§ Exercise requirements:
From the first line to the last, give the material again exactly, without the images.

-- Data follows --

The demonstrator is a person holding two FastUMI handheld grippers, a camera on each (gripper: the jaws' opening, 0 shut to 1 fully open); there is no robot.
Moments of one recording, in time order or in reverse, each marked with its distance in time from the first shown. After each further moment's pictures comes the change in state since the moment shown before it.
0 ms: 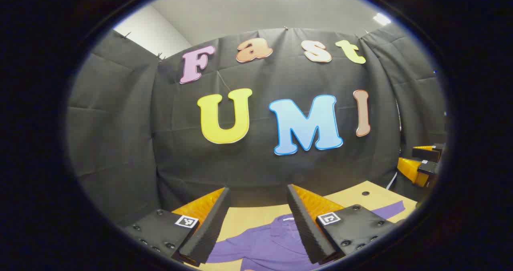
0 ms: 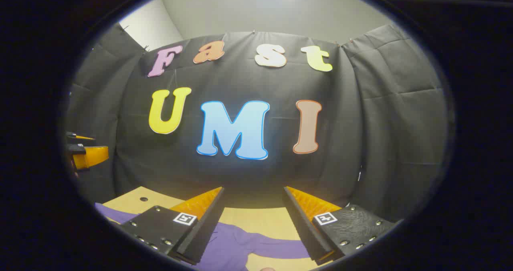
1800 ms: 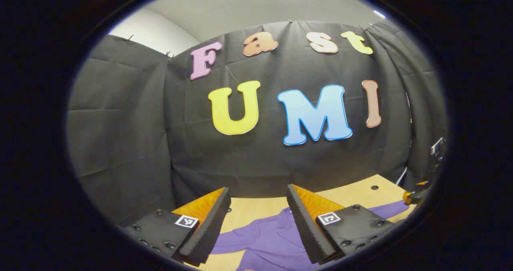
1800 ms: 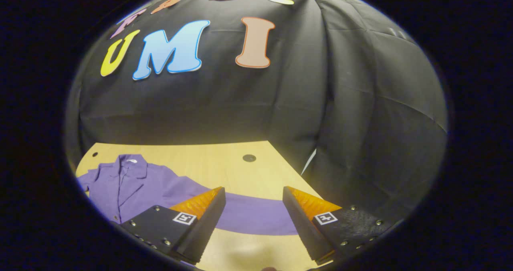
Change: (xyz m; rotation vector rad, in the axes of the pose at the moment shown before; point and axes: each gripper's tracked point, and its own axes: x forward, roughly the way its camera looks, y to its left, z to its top) left arm -0.026 -0.020 -0.018 0.019 0.060 0.124; right arm 0.034 -0.184 -0.266 0.010 0.460 -0.219
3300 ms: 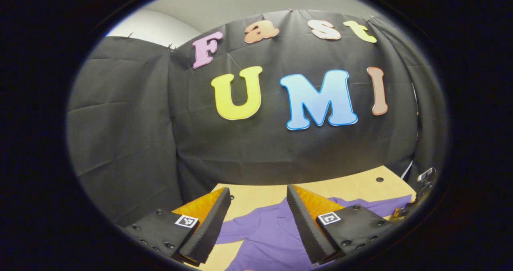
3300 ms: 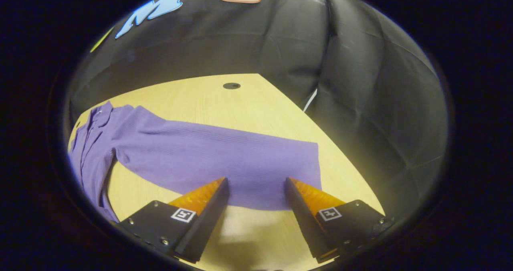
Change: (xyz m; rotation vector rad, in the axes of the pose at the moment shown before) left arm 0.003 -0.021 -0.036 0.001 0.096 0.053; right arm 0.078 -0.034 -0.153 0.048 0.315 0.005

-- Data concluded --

§ Answer box:
The demonstrator is a person holding two FastUMI handheld grippers, a camera on each (gripper: the jaws' opening, 0 shut to 1 fully open); there is no robot.
Moments of one recording, in time order or in reverse, each marked with its distance in time from the first shown. After each further moment's pictures comes the change in state since the moment shown before it.
0 ms: 
0 ms: 
1800 ms: 
1800 ms: 
Change: (xyz m; rotation vector rad, in the axes of the pose at the moment shown before; point and axes: each gripper's tracked point, and its own axes: x forward, roughly the way its camera looks, y to its left, z to its top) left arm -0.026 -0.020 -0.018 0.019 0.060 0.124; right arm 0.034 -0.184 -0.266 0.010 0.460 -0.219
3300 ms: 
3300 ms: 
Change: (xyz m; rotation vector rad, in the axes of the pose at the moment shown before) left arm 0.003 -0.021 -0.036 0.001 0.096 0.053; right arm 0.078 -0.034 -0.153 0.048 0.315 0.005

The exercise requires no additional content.